Reformed Forum Larger Catechism


----------



## Marrow Man (Mar 19, 2009)

How about created an endless series of popularity threads on the PB?


----------



## Athaleyah (Mar 19, 2009)

Marrow Man said:


> How about created an endless series of popularity threads on the PB?



I would if I could think of a category I could win.  Strangest, maybe.


----------



## py3ak (Mar 19, 2009)

There are many sites that have entertaining games. Of course there is our arcade on here, or you could try miniclip.com as well. I like Canyon Defender.


----------



## JOwen (Mar 19, 2009)

LawrenceU said:


> I don't recreate online. I recreate best wielding a fly rod, waking behind my dog with my 16 ga. SxS in hand, swinging on the porch with my wife and daughter, reading a good book, and the like.
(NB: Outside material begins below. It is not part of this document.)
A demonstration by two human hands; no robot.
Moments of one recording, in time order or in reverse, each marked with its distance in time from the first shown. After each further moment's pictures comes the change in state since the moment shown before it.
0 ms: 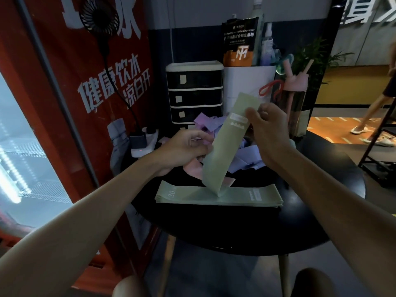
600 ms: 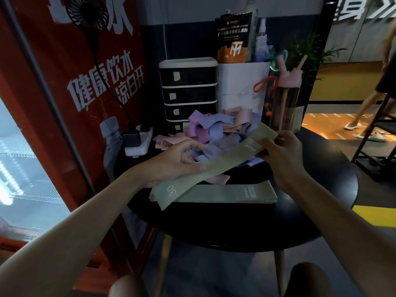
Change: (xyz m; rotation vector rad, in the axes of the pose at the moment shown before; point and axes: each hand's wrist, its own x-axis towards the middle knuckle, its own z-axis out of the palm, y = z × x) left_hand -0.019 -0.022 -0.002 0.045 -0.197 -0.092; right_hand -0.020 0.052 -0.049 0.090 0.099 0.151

We would get along famously! Today was my second oldest son's b-day, and what did he want to do? Fly tie and skeet shooting. We are avid fly fishing people in this home. I have a 12/20 ga. SxS, and a great fly rod. Come to Alberta in October and we can hunt Ruffed Grouse on our way to the North Ram river.


----------



## LadyFlynt (Mar 19, 2009)

When I really need to beat out some frustration:
Yeti Sports Bloody Penguin Toss

When I actually have some patience:
Orisinal.com - Winterbells

Or for fun, I can go chase my goat in the pen down.

-----Added 3/19/2009 at 07:30:01 EST-----

Yeti Sports Flamingo Drive


----------



## Athaleyah (Mar 19, 2009)

LadyFlynt said:


> Or for fun, I can go chase my goat in the pen down.



Maybe I need a goat. Or some chickens. Chickens that lay brown eggs.

I remember one of the only episodes of Martha Stewart I have seen, she was going out to her chicken coop and telling how she has many different types of chickens so that she can get many different beautiful colors of eggs to display in her kitchen. First I was surprised that she would have a chicken coop... and then I was surprised that anyone would gather a bunch of chickens based on which had the prettiest eggs. The whole thing was kind of surreal.


----------